The infection-vaccination story does not displace lifestyle, vascular, and metabolic risk factors as the dominant modifiable contributors to dementia risk. Hypertension, hearing loss, physical activity, sleep, social engagement, alcohol, and education together account for a much larger portion of population-attributable risk. What the viral hypothesis adds is a specific, modifiable, biologically plausible factor that has been ignored in prevention conversations.

Several things follow from the current evidence. The recombinant shingles vaccine, recommended by the CDC for adults aged 50 and older, has now been associated with reduced dementia risk in multiple large independent cohorts on both sides of the Atlantic. Annual influenza vaccination, particularly the high-dose formulation in adults 65 and older, has its own consistent protective signal. Antiviral treatment of clinically significant herpesvirus reactivations may reduce long-term dementia risk, with the benefit appearing larger in patients treated for longer durations.

Two distinct open questions remain. The first is whether shingles vaccination causally reduces dementia, as opposed to being correlated with it through some unmeasured confounder. Dr. Pascal Geldsetzer has openly called for a pragmatic randomized trial of the live shingles vaccine for dementia prevention, which would settle this question for that specific intervention. The Welsh and Australian natural experiments come close to a randomized design, but a true RCT would close the remaining inferential gap.
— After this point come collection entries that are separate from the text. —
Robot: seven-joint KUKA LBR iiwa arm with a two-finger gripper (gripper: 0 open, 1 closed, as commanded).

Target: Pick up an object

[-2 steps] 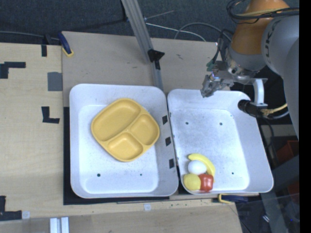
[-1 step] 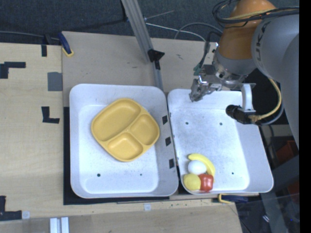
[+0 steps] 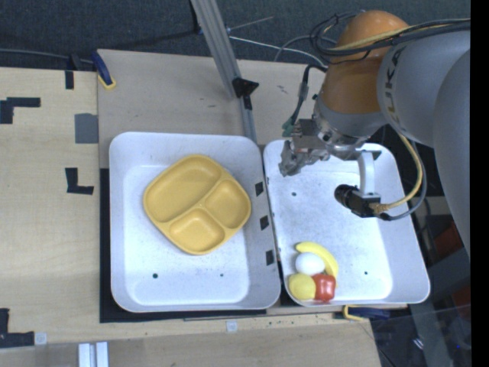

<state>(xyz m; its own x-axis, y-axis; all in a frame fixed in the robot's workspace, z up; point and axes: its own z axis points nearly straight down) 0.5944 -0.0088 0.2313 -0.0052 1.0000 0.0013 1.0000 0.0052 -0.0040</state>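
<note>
In the camera view, a yellow divided plate [image 3: 197,203] lies flat in the middle of the left bin [image 3: 126,281], its long axis running from that bin's far-left corner toward its near-right corner. A small heap of toy food, a banana [image 3: 321,254], a white egg [image 3: 309,264], a yellow lemon [image 3: 302,286] and a red piece [image 3: 325,287], sits against the near edge of the right bin [image 3: 390,274], toward its near-left corner. The gripper [image 3: 293,161] hangs over the right bin's far-left corner, well apart from the heap; how wide it stands I cannot tell.

One fixed camera looks down at a slant on the bench [image 3: 53,205] and both bins [image 3: 126,281], fairly near.
</note>
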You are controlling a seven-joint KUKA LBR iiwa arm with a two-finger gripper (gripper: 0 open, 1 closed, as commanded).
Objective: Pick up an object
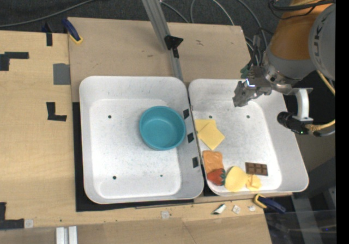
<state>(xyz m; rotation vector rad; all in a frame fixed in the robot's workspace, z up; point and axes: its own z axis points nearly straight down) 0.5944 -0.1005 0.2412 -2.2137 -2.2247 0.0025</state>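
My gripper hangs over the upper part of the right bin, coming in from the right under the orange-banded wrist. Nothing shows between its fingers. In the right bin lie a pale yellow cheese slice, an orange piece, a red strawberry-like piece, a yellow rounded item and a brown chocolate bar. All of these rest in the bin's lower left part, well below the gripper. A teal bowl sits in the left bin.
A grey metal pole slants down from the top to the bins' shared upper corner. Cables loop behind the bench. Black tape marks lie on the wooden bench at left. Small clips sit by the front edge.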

The second open question is whether antiviral therapy in cognitively normal HSV-1 carriers can prevent or slow Alzheimer’s pathology before symptoms develop. This is a different question with a different intervention. The VALAD trial of valacyclovir tested treatment of established early Alzheimer’s, not prevention in cognitively healthy carriers, and a definitive prevention trial in HSV-1 seropositive adults, ideally enriched for APOE4 carriers and people with frequent reactivations, has not been done. The shingles vaccine trial would not directly answer this, because Shingrix targets VZV, not HSV-1, even if reducing VZV reactivation indirectly lowers HSV-1 reactivation through the inflammatory pathway demonstrated by Dr. Cairns and colleagues.
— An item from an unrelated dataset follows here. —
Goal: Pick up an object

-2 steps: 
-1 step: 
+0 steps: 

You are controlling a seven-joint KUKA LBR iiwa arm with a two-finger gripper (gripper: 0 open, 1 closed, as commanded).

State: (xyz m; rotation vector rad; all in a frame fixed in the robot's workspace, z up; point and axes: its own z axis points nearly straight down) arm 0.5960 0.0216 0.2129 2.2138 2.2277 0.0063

For people at elevated genetic risk of Alzheimer’s, particularly APOE4 carriers, the convergence of evidence across viruses, vaccines, mechanisms, animal models, and human cohorts is now hard to dismiss. Standard preventive measures including the recombinant shingles vaccine, annual influenza vaccination, COVID-19 vaccination to prevent severe infection, and prompt antiviral treatment of clinically relevant herpesvirus reactivations should be part of medical guidance for brain health.